Help Finding velocity of an object in circular motion at an angle.

[Adam17]

Homework Statement

A 0.160 kg ball attached to a light cord is swung in a vertical circle of radius 70.0 cm. At the top of the swing, the speed of the ball is 3.26 m/s. The centre of the circle is 1.50 m above the floor. What is the velocity if the ball is 30 degrees below the horizontal

Homework Equations

The Attempt at a Solution

Was going to use this equation,T=mv^2/r - mg Sin() but I don't have the tension, and I don't know how to find it at and angle. So there must be another way that I am not thinking of.

 

[cepheid]

How about conservation of energy?

 

[Adam17]

So find the Potential Energy by mghcos(theta) and the Kinetic energy will be equal and opposite to it? Then derive the Kenetic energy equation to find velocity?

 

[cepheid]

So find the Potential Energy by mghcos(theta) and the Kinetic energy will be equal and opposite to it? Then derive the Kenetic energy equation to find velocity?

NO. They will not be equal and opposite. It's just that total energy is conserved, so their sum will remain constant. You know what both the kinetic energy and the potential energy are at the top of the swing. Therefore you know the total energy. You also know what the potential energy is at any point on the circle. So you should be able to find the kinetic energy at any point, since their sum remains constant.

 

[Adam17]

Ohhh ok, thanks for the clarification on the conservation, though the title is pretty self explanatory lol . I was interpreting Ep=-Ek in the wrong sense. So, I can find the ep at any point in the circle by mg(hcos theta), find the Ek by subtracting Ep from Me and then Solve for Velocity sqrt(2Ek/m), right?

 

[cepheid]

Ohhh ok, thanks for the clarification on the conservation, though the title is pretty self explanatory lol . I was interpreting Ep=-Ek in the wrong sense. So, I can find the ep at any point in the circle by mg(hcos theta), find the Ek by subtracting Ep from Me and then Solve for Velocity sqrt(2Ek/m), right?

It sounds about right, assuming that what you call Me is the mechanical energy of the system (the same as the total energy, in this case): the sum of the kinetic and the potential energies.

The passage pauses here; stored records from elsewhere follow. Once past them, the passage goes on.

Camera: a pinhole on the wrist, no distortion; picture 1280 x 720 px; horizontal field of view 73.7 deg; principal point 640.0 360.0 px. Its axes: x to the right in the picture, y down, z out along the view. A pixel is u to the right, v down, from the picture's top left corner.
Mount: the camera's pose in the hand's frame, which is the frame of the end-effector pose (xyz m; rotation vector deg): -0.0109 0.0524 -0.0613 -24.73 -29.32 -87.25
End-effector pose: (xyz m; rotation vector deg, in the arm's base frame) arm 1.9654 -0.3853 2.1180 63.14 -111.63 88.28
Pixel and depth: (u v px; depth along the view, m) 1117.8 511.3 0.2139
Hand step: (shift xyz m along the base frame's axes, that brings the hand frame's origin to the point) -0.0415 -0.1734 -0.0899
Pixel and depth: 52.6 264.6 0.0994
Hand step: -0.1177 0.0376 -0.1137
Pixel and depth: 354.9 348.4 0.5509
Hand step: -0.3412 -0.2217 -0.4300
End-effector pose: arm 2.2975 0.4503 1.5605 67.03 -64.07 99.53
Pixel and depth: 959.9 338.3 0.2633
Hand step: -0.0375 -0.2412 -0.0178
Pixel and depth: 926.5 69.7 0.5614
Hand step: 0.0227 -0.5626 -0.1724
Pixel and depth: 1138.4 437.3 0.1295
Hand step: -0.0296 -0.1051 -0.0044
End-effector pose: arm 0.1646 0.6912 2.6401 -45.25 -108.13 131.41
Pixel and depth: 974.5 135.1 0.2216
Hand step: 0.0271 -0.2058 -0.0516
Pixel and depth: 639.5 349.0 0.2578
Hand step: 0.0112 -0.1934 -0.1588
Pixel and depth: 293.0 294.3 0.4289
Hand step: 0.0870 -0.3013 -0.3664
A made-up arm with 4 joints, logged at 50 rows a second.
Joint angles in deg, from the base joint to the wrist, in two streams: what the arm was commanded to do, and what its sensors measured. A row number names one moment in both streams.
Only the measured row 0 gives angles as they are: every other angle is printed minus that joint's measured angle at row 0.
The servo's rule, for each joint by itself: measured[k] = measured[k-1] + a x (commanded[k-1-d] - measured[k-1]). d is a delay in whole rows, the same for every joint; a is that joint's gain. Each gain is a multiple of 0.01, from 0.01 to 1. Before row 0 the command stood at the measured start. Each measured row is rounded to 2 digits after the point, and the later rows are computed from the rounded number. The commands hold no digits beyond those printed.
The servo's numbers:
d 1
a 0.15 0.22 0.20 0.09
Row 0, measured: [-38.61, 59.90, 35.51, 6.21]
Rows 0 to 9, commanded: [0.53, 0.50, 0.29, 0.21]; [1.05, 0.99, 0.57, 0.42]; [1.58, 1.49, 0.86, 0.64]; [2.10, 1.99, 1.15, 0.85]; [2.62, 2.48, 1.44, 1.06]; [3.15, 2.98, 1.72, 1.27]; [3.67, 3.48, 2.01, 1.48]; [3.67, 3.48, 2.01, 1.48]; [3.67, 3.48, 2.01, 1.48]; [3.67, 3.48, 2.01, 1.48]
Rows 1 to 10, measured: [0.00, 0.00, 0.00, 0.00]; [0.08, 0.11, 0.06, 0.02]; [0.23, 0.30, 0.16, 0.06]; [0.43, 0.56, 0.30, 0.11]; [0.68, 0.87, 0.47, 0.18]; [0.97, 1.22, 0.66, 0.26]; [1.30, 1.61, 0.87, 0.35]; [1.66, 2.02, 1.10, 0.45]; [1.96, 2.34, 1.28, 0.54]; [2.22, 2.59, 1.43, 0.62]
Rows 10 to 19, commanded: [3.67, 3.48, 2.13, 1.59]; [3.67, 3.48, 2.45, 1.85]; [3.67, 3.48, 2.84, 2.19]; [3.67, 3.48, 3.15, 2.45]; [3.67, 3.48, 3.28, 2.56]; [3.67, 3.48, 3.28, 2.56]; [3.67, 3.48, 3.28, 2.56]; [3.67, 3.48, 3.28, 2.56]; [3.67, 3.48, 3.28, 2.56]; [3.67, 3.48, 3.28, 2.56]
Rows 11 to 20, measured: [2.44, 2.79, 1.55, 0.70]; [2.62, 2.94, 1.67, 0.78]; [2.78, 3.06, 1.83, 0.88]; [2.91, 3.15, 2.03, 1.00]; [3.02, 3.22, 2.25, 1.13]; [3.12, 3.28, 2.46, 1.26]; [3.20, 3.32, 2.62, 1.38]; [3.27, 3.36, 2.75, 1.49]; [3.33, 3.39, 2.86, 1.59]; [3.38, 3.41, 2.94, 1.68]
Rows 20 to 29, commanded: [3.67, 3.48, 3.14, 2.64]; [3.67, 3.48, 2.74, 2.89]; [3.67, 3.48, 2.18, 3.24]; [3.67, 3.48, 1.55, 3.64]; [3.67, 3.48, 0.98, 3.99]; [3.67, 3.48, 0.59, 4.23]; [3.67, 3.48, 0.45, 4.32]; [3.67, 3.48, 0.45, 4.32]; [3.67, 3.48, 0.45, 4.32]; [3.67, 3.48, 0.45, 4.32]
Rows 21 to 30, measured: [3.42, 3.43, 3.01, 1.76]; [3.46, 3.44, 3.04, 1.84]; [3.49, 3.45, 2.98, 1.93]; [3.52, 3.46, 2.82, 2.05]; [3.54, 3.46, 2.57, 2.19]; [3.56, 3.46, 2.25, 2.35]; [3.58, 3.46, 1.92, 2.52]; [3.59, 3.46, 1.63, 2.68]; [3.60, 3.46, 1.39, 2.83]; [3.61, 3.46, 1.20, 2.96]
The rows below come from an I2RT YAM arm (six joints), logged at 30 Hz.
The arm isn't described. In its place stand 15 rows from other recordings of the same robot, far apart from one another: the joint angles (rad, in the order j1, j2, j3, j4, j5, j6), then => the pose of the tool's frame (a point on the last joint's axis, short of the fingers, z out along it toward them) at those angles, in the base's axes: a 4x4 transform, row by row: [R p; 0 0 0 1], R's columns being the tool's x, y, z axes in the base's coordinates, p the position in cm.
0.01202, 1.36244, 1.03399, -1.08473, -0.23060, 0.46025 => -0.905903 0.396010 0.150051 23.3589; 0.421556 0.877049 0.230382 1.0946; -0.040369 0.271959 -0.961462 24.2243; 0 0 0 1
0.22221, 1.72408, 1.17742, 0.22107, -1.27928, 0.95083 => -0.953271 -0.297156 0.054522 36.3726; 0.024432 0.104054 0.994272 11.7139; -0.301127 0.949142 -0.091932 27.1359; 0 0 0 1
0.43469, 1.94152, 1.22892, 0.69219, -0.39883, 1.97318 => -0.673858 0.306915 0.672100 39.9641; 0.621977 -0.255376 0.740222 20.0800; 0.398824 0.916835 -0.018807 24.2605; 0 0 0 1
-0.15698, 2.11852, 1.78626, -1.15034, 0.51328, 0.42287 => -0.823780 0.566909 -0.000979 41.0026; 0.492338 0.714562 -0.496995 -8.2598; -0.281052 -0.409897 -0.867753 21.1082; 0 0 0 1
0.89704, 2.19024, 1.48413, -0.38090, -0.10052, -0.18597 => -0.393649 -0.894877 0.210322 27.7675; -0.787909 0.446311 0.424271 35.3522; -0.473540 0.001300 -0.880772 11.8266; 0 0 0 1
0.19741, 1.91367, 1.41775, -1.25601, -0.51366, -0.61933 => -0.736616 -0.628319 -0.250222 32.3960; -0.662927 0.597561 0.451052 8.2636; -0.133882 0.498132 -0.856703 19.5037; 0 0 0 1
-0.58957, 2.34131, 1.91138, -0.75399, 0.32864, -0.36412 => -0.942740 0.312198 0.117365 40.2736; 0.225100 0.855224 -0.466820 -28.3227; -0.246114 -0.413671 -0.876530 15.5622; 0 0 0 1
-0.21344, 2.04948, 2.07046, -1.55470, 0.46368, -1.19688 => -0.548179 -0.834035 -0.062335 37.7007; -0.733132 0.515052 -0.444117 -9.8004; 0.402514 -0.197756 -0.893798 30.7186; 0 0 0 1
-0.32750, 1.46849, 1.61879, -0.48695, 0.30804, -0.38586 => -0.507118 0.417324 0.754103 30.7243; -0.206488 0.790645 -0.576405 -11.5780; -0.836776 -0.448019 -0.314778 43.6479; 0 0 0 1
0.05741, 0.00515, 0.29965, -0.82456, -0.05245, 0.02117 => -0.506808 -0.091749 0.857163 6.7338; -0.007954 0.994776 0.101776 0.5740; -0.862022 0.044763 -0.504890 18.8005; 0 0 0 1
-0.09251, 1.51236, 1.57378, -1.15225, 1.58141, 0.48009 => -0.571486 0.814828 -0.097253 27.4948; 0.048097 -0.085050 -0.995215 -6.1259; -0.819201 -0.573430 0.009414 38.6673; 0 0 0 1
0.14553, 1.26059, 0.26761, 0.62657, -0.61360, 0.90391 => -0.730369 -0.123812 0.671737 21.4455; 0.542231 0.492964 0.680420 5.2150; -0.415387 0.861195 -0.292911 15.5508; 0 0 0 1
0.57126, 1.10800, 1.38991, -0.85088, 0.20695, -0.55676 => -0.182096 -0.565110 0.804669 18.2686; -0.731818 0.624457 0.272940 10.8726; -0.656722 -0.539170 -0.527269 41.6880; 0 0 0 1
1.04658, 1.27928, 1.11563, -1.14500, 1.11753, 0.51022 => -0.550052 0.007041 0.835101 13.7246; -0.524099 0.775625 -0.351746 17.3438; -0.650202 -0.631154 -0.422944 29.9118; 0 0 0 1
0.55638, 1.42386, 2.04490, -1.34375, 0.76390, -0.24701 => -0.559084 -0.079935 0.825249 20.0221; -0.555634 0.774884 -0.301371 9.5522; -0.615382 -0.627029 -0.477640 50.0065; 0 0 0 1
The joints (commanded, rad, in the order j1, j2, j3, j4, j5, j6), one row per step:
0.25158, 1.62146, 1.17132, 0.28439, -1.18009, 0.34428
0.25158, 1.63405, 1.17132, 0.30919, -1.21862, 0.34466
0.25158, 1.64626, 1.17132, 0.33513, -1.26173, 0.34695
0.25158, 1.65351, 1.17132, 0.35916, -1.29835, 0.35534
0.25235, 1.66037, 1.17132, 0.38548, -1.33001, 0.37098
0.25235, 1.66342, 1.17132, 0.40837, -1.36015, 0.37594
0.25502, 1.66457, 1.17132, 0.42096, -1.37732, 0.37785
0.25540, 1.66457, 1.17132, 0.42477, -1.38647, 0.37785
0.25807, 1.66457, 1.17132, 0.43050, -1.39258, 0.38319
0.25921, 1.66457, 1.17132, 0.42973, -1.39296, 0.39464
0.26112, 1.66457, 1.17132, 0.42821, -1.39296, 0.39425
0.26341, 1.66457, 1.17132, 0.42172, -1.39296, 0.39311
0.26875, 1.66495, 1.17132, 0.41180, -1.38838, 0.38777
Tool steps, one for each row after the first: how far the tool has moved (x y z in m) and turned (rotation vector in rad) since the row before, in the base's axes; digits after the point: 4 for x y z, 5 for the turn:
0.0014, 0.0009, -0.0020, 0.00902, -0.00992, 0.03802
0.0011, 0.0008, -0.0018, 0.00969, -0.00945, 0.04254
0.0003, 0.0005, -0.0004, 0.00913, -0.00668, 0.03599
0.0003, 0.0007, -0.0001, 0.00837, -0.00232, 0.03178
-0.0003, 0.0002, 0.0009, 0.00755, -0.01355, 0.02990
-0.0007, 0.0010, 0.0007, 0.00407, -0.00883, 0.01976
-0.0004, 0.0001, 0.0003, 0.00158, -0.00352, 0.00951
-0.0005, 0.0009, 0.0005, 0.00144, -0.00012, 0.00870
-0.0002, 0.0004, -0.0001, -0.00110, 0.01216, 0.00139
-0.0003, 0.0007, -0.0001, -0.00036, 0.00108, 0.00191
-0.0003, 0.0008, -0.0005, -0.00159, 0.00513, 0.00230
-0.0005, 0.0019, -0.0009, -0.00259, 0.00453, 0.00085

As for the equation you mentioned, you were probably thinking of the equation:

ΔEp = -ΔEk

The deltas are important. The change in potential energy is equal to the negative of the change in kinetic energy. (So that the net change in energy is zero -- energy conservation). This is true in the case where gravity is the only force that does work. So what it's saying is that if you find the change in potential energy between any two points on the circle, it will be equal to the negative of the change in kinetic energy between those two points. This is equivalent to what I told you. To see this, say we evaluate the energy of the system at two points: point 1 and point 2. The equation above says that:

Ep2 - Ep1 = -(Ek2 - Ek1) = Ek1 - Ek2

Rearranging this, we get:

Ep2 + Ek2 = Ep1 + Ek1

Which is what I told you in my previous post. The sum remains the same at any point in the circle, which is an equivalent statement to the statement that the net change in energy is zero, since an change in kinetic energy is canceled out by a change in potential energy of opposite sign.

 

[Adam17]

Thanks for your help Cepheid, I am taking physics through correspondance and It becomes very painful when I miss something from the content and you have eased the pain!